Özdemir Asaf “Ağlamak” isimli şiirinde şöyle diyor:
Ağlamak Unutmak kadar kolaydır inan Sevin ağlayabiliyorsan Sevin ağlıyorsan Gül ağlayabiliyorum diye Gül ağlıyorum, ağlıyorum diye Sana bir şey yapamam Ağlayamıyorsan...
Ağlamak Bazı acılarda yetmez Bazı ölümlere
Örtüsüdür bazı acıların Örter, örtülmez Savunur bir süre
Ağlayanlar sevinmeli Sevin ağlayabiliyorsan Acılar art arda dinmeli
Durur bir nöbetçi gibi Durur bir bekçi gibi Zamana gülmeli gülmeli
Sevin ağlayabiliyorsan Unutmanın kardeşidir ağlamak Uyur uyanır yatağında duyguların Düşüncenin kucağında hep çocuktur Ağlamak
Ağlamasını bilmeyenlere acımışımdır her zaman. Ağlamak kalbi yumuşatır.
Bacağına kramp girmiş birinin çektiği acıyı düşünün! .. Kasların yumuşatılması gerekir. Aksi takdirde ya sakatlık oluşur ya da en azından dayanılmaz acılar çekilir.

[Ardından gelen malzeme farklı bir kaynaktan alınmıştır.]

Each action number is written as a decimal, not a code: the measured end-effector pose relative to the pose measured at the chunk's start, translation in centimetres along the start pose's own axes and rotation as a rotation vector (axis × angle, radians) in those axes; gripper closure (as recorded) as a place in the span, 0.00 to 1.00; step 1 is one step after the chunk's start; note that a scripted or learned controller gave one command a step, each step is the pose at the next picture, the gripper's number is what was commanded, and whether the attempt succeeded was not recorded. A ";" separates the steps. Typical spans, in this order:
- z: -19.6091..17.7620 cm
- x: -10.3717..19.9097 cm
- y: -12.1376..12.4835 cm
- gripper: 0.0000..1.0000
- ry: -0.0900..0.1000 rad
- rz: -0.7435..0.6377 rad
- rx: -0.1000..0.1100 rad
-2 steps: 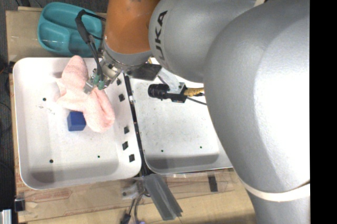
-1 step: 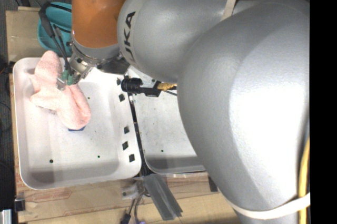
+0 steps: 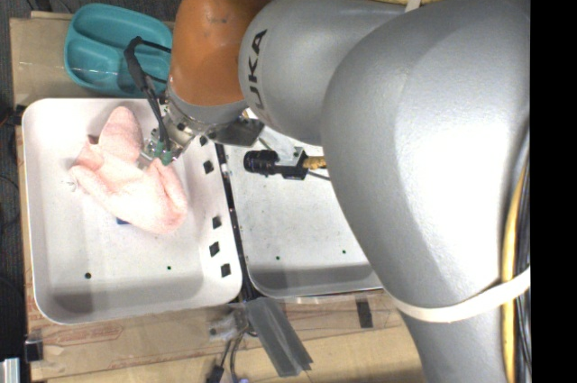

İşte kalpte zamanla katılaşır ve kasılır. Ağlamaktır onu yumuşatıp rahatlatacak olan. Aksi halde kalbi katılaşan ve zamanla bu katılığı daha da artan insanlar hem kendileri azap duyarlar hem çevrelerine azap çektirirler.
Çevrenize şöyle bir baktığınızda bu tip birçok insan görürsünüz.
Çocukluğunda şefkat, merhamet gibi duyguları tanımadan büyümüştür, hor görülmüş, aşağılanmıştır. Büyüdüğünde, kendisine yapılanların acısını başkalarına çektirmeyi meziyet zannederek güçlü olduğunu ispata çalışır.
Bir zamanlar nasıl kendisi sömürülmüşse eline fırsat geçince güçsüzü, zayıfı sömürmeye, ezmeye başlar.
Yaptığının yanlış olduğunu anlatamazsınız. Çünkü hayat felsefesi “Ezmezsen ezilirsin” dir. Ezikliğin sebep olduğu aşağılık kompleksiyle güçlü olduğunu ispat etmeye kendisini mecbur hissetmektedir ve ezmeyi, sömürmeyi, acımasızlığı güçlü olmak zanneder.
Oysa;
Ağlamak insanı kibirden, gururdan arındır, diğer insanlardan farkı olmadığını kabul ettirir.
Ağlamak anlamaktır aynı zamanda. Dünyanın yalancılığını anlatır insana. Hiçbir şeyin kalıcı olmadığını kabul ettirir.
Ağlamak hatırlamaktır kimi zaman. Unuttuğu duyguları hatırlatır. Şefkat, acıma, sevme, sevilme ve diğerlerini…
İnsan ağladıkça insanlaşır, ağladıkça sakinleşir, ağladıkça fırtınalar durulur.
Ağlamak deyip geçmeyin. Ağlayabilmek erdem, ağlamak saadettir kıymetini bilene.